Several weeks ago we admitted that our fair value for Green Mountain Coffee Roasters () was likely overly optimistic. Thus, we put the firm’s value under review. During this time, the company’s future outlook has taken a hit based on slowing K-cup sales, and worries over Keurig patent losses. Additionally, founder and former Chairman Robert Stiller was ousted after he received a margin call that forced him to sell $125.5 million in stock, which he had held as collateral for his purchase of a yacht. We are lowering our fair value range to the range of $13 to $39 (with $26 per share as our point estimate), on the basis of more conservative forward looking cash-flow generation.

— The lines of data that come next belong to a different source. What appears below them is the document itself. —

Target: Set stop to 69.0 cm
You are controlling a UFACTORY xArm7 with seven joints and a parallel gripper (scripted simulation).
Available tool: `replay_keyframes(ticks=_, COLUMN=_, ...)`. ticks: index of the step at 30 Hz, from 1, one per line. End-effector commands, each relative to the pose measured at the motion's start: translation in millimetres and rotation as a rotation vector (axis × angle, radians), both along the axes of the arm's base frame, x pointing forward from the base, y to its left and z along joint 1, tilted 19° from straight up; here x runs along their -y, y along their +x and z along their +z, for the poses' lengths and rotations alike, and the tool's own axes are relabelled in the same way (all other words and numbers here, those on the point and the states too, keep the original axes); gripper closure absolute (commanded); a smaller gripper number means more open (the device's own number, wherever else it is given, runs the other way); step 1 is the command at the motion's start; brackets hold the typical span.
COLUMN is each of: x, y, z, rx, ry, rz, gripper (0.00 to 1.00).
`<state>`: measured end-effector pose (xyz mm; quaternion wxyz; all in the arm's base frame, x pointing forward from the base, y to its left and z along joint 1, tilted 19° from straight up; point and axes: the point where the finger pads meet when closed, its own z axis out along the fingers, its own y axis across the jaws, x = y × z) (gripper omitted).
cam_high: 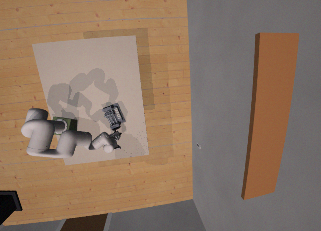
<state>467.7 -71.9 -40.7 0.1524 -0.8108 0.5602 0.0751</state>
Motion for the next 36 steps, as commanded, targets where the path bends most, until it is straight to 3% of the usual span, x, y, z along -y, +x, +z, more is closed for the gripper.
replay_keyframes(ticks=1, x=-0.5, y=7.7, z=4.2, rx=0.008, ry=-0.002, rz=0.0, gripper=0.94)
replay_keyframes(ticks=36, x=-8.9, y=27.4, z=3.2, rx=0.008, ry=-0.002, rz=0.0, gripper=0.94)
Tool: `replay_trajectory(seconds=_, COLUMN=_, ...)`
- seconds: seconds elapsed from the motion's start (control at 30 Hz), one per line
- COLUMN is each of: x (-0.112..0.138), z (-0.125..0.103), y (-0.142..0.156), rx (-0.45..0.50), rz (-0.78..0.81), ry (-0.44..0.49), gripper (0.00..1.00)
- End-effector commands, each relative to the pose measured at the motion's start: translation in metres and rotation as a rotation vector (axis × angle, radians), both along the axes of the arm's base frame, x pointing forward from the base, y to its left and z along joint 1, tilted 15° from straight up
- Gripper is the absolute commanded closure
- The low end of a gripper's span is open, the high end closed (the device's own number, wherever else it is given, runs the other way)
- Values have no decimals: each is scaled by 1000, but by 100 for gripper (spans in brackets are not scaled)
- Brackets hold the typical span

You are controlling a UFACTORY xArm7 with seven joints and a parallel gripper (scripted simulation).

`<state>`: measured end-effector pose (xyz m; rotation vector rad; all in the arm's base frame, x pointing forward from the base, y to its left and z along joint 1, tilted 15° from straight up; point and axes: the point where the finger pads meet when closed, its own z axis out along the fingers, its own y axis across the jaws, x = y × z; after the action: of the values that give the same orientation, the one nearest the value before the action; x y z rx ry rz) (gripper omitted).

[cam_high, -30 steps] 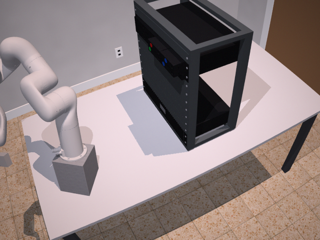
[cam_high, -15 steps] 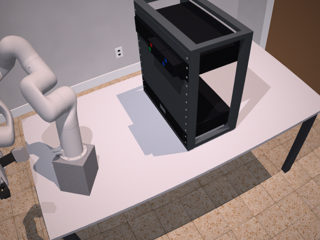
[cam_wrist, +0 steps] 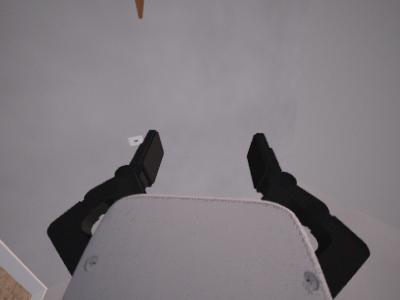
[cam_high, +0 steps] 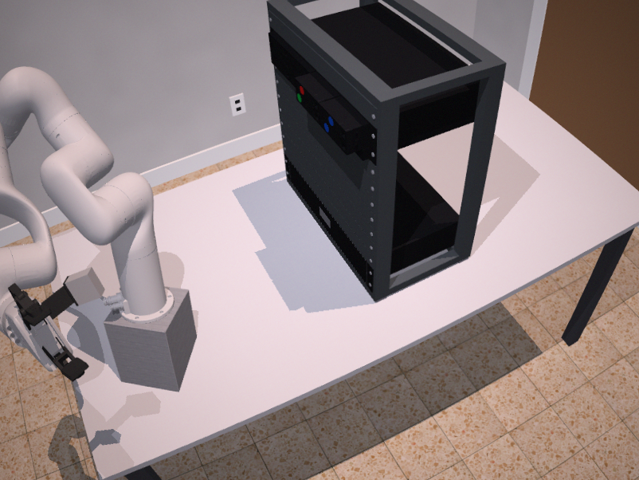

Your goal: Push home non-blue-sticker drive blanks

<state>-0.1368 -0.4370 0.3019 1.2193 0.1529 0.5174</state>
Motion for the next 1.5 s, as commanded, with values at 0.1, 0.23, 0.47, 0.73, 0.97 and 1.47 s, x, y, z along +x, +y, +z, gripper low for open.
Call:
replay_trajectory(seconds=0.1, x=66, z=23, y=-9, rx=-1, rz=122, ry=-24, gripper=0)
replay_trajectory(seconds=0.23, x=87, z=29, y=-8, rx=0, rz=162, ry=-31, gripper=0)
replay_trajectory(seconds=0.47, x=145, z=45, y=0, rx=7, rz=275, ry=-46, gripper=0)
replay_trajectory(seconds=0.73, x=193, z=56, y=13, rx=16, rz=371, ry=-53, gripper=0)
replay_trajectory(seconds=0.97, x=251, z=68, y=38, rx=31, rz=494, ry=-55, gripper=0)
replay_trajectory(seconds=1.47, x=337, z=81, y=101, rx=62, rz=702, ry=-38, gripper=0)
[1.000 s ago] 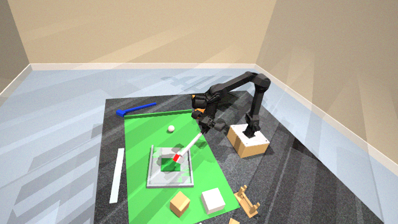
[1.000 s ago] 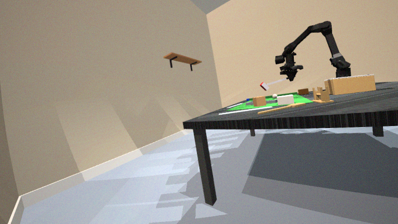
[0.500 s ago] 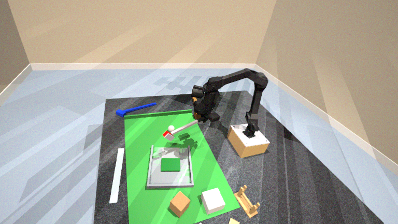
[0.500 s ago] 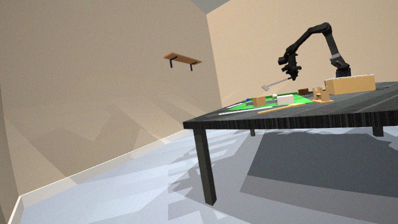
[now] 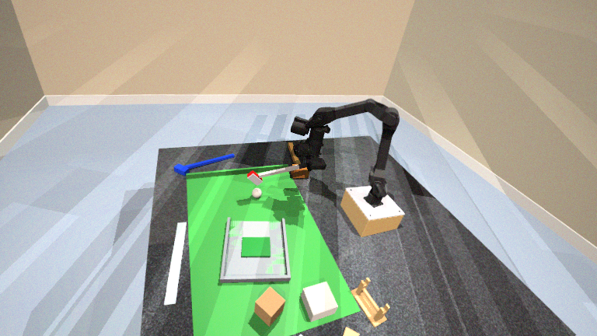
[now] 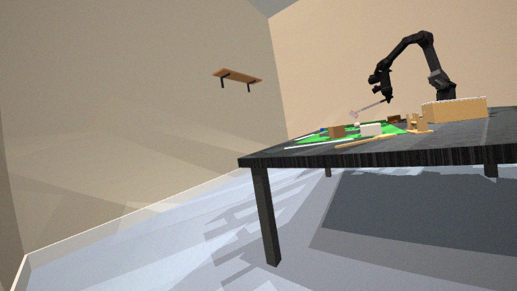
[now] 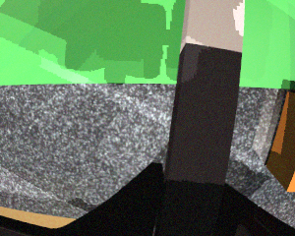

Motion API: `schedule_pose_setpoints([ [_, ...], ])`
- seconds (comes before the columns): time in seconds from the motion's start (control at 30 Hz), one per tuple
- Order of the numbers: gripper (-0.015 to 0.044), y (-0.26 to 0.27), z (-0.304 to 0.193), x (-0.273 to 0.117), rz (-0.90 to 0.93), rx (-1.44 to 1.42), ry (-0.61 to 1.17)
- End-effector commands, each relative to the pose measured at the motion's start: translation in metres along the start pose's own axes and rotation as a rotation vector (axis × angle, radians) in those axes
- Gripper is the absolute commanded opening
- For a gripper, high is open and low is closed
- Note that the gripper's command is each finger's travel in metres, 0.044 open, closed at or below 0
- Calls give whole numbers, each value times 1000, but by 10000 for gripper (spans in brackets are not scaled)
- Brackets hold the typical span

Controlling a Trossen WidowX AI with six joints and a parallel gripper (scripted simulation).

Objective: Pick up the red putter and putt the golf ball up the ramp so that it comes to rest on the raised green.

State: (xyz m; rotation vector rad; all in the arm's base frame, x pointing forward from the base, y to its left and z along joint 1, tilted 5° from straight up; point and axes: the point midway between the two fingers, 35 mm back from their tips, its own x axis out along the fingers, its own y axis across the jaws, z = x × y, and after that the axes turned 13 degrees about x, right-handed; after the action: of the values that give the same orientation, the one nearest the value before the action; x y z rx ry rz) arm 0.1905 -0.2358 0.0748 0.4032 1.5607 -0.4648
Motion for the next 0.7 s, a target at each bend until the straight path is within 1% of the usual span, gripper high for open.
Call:
schedule_pose_setpoints([
  [0.0,0,-25,-7,-3,-18,104,8],
  [0.23,0,-29,-9,-1,-20,119,10],
  [0.5,0,-29,-9,34,-20,119,10],
  [0.67,0,-29,-10,38,-20,119,11],
])
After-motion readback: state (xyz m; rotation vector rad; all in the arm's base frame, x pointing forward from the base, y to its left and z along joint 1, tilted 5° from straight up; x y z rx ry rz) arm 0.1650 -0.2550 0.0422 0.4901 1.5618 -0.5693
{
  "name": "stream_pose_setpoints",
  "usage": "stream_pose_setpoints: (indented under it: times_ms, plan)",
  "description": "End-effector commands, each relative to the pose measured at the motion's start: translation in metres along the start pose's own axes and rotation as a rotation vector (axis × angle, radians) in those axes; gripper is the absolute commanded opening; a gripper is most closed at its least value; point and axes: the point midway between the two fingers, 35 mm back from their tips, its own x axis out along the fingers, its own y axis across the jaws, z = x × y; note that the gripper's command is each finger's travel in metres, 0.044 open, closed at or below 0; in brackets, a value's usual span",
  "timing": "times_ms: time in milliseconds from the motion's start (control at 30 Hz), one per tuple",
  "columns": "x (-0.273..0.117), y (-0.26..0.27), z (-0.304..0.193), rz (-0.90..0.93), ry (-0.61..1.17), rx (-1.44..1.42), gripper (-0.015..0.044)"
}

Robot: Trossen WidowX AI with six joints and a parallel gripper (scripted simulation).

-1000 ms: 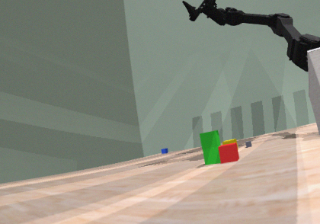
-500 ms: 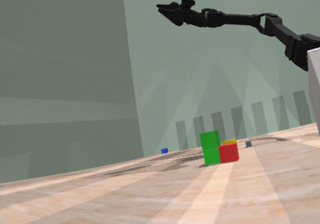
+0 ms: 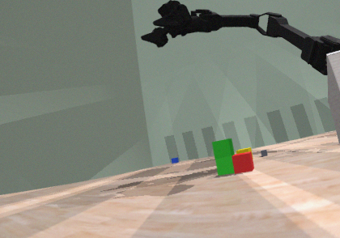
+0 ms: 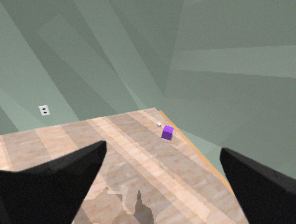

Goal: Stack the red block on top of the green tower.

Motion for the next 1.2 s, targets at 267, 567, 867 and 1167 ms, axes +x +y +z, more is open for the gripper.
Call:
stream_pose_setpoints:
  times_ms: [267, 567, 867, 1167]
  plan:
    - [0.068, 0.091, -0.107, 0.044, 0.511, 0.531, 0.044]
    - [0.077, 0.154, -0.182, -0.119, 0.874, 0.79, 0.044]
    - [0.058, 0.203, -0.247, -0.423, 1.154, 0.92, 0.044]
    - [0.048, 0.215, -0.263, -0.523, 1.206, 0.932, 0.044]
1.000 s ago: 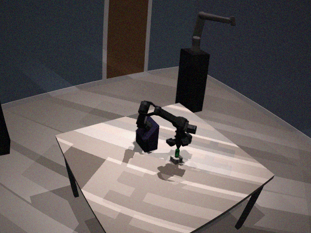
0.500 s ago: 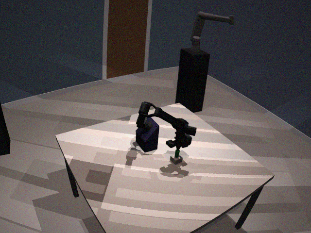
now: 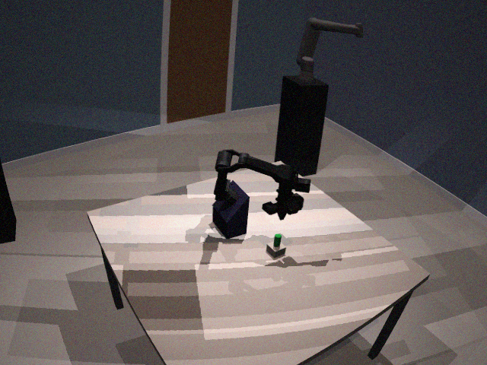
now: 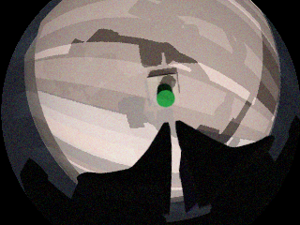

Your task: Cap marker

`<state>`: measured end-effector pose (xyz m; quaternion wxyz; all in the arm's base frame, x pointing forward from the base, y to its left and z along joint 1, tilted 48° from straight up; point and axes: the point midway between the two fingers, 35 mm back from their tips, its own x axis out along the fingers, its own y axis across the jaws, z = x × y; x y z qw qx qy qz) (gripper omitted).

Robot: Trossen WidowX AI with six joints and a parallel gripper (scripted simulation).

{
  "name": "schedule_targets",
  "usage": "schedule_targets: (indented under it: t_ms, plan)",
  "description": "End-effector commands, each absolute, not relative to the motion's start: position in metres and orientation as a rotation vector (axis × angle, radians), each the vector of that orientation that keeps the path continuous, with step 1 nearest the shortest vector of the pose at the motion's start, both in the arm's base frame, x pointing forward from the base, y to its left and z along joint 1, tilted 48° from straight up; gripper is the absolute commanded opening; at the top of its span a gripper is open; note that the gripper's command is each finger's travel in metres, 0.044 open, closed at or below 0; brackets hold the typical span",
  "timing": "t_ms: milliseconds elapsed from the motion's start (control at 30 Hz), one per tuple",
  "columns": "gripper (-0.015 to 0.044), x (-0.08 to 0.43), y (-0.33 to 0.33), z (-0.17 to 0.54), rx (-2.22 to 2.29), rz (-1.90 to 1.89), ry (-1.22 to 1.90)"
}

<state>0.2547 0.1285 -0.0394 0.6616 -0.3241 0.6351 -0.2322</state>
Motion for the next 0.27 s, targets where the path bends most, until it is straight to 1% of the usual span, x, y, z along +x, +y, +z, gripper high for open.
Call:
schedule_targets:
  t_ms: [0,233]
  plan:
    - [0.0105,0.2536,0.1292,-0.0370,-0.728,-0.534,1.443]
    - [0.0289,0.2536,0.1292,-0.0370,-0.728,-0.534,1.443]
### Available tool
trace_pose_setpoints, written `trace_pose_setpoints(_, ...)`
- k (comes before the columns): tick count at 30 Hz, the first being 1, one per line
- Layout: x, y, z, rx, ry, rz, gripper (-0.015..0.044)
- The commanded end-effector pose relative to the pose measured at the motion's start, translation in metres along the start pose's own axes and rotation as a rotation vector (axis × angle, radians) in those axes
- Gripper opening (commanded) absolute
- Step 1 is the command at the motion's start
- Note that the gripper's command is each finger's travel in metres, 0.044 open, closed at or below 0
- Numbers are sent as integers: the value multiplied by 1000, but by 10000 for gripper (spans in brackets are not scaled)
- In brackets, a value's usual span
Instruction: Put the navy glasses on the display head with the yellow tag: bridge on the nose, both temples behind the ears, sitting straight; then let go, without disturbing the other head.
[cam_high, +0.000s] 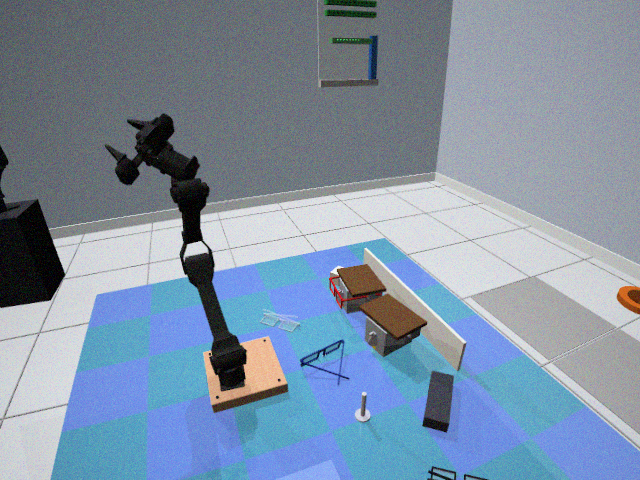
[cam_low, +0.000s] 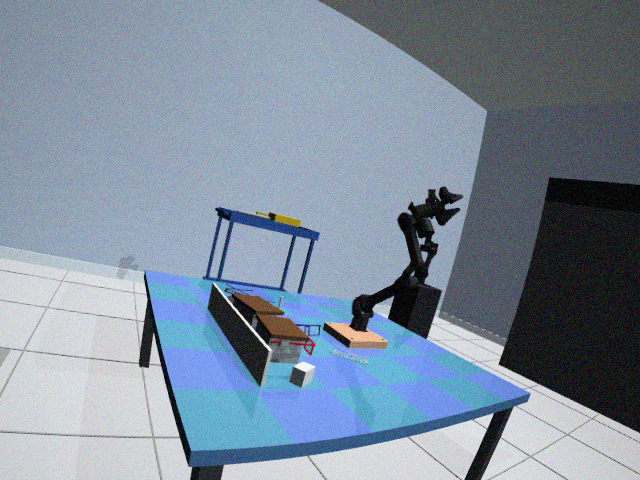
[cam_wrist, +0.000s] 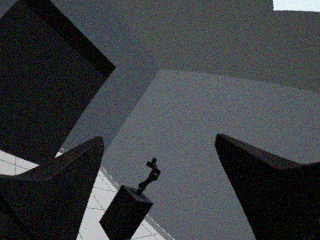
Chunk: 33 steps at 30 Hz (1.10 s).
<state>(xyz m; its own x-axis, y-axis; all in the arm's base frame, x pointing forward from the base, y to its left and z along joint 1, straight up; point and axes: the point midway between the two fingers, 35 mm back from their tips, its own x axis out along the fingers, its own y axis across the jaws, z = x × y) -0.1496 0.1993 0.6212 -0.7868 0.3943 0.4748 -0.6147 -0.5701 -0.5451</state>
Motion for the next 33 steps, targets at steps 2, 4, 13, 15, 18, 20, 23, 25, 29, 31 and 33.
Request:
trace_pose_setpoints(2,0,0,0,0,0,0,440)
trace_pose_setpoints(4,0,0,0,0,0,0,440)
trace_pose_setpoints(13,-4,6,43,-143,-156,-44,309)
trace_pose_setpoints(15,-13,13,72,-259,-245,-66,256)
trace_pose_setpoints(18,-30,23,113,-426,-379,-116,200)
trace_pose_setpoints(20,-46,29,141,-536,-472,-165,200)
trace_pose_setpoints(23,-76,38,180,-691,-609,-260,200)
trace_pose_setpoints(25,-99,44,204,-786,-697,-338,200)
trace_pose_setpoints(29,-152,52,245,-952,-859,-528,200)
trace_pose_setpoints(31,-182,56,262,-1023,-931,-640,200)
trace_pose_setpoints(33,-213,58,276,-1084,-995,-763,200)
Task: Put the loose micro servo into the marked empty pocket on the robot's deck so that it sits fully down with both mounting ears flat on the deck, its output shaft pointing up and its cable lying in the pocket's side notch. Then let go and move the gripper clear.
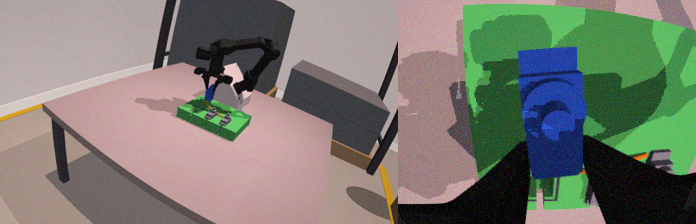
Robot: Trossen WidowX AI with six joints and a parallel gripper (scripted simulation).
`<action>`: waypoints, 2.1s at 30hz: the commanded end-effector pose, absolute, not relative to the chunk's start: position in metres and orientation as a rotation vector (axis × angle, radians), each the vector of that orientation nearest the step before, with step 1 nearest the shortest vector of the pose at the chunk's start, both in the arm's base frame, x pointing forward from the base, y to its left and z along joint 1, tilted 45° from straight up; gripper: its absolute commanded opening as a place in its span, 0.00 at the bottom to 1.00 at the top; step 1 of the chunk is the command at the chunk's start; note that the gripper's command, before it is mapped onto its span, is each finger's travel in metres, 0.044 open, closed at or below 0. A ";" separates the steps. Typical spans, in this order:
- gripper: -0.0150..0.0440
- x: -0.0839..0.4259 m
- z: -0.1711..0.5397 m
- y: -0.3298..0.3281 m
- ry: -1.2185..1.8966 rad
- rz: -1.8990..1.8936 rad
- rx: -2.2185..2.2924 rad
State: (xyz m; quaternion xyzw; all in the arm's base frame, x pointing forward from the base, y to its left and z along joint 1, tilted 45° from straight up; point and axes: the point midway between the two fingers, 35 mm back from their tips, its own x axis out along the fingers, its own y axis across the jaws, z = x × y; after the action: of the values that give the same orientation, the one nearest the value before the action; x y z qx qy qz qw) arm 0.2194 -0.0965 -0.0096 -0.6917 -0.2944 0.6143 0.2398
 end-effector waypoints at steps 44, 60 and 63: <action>0.25 0.331 -0.005 -0.103 -0.681 1.691 -1.821; 0.25 0.331 -0.017 -0.090 -0.682 1.690 -1.821; 0.25 0.331 -0.017 -0.090 -0.682 1.690 -1.821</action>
State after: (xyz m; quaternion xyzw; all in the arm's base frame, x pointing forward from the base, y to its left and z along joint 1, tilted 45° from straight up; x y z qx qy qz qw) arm 0.3320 -0.0920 -0.0163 -0.6808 -0.2548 0.6300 0.2731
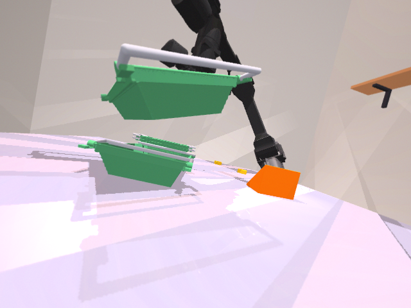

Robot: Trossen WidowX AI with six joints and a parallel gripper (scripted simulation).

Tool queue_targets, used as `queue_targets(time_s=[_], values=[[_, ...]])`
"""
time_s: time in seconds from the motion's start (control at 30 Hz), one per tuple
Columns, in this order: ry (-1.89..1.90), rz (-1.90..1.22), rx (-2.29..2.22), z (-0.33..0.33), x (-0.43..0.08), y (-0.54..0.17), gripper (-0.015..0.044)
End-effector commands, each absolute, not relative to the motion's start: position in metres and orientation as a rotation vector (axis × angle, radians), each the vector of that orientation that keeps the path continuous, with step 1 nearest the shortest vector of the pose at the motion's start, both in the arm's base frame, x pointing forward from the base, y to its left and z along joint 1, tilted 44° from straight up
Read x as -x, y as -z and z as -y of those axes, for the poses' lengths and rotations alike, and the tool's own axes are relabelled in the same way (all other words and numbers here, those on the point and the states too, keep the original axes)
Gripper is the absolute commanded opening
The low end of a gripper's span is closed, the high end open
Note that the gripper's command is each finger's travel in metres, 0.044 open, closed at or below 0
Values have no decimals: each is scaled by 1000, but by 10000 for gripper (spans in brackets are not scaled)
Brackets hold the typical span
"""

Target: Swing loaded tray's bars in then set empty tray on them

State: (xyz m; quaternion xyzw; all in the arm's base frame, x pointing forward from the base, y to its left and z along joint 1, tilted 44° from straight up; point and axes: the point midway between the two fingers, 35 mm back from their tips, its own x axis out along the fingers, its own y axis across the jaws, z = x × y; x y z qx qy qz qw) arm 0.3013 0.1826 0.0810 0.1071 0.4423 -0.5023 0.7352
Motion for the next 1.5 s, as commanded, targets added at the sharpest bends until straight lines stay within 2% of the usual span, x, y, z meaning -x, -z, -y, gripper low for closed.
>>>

Of course, after “timely” sales in the past, Stiller’s sale likely exacerbated the rapid share price decline, which has eliminated over 50% of the company’s value over the last few weeks. Nevertheless, we think the price decline is warranted, given Green Mountain’s questionable corporate governance and somewhat baffling decisions. For instance, Green Mountain has been eating up cash flow with investments to boost capacity—yet management cited excess capacity as a drag on profits in the previous quarter.
Further, management did not alter its guidance for fiscal year 2012, saying they expect earnings per share to come in between $2.40 and $2.50. The company also maintained its revenue guidance in the face of generic competition coming on line in the back half of the year and discounting of K-cups to clear excess inventories. We’re also skeptical that sales of its new single-cup brewer, the Vue, will accelerate much. While Keurigs seemed to have “sold themselves” during the past few years, we’ve seen more marketing of the machines within mall and store displays that suggests softer sales than before, in our view.
With the stock trading at around 10-11x 2012 earnings, and the possibility that those earnings may actually fall in 2013, we don’t view shares as particularly inexpensive, though its multiple is considerably lower than that of Starbucks (SBUX), for example. However, we expect that the share price will continue to be quite volatile for the remainder of 2012. It wouldn’t surprise us at all to see Green Mountain move up (or down) another 50%. Still, we focus on value not price, and at current levels, we don’t think Green Mountain is much of a bargain. Green Mountain currently scores a 4 on our Valuentum Buying Index rating system.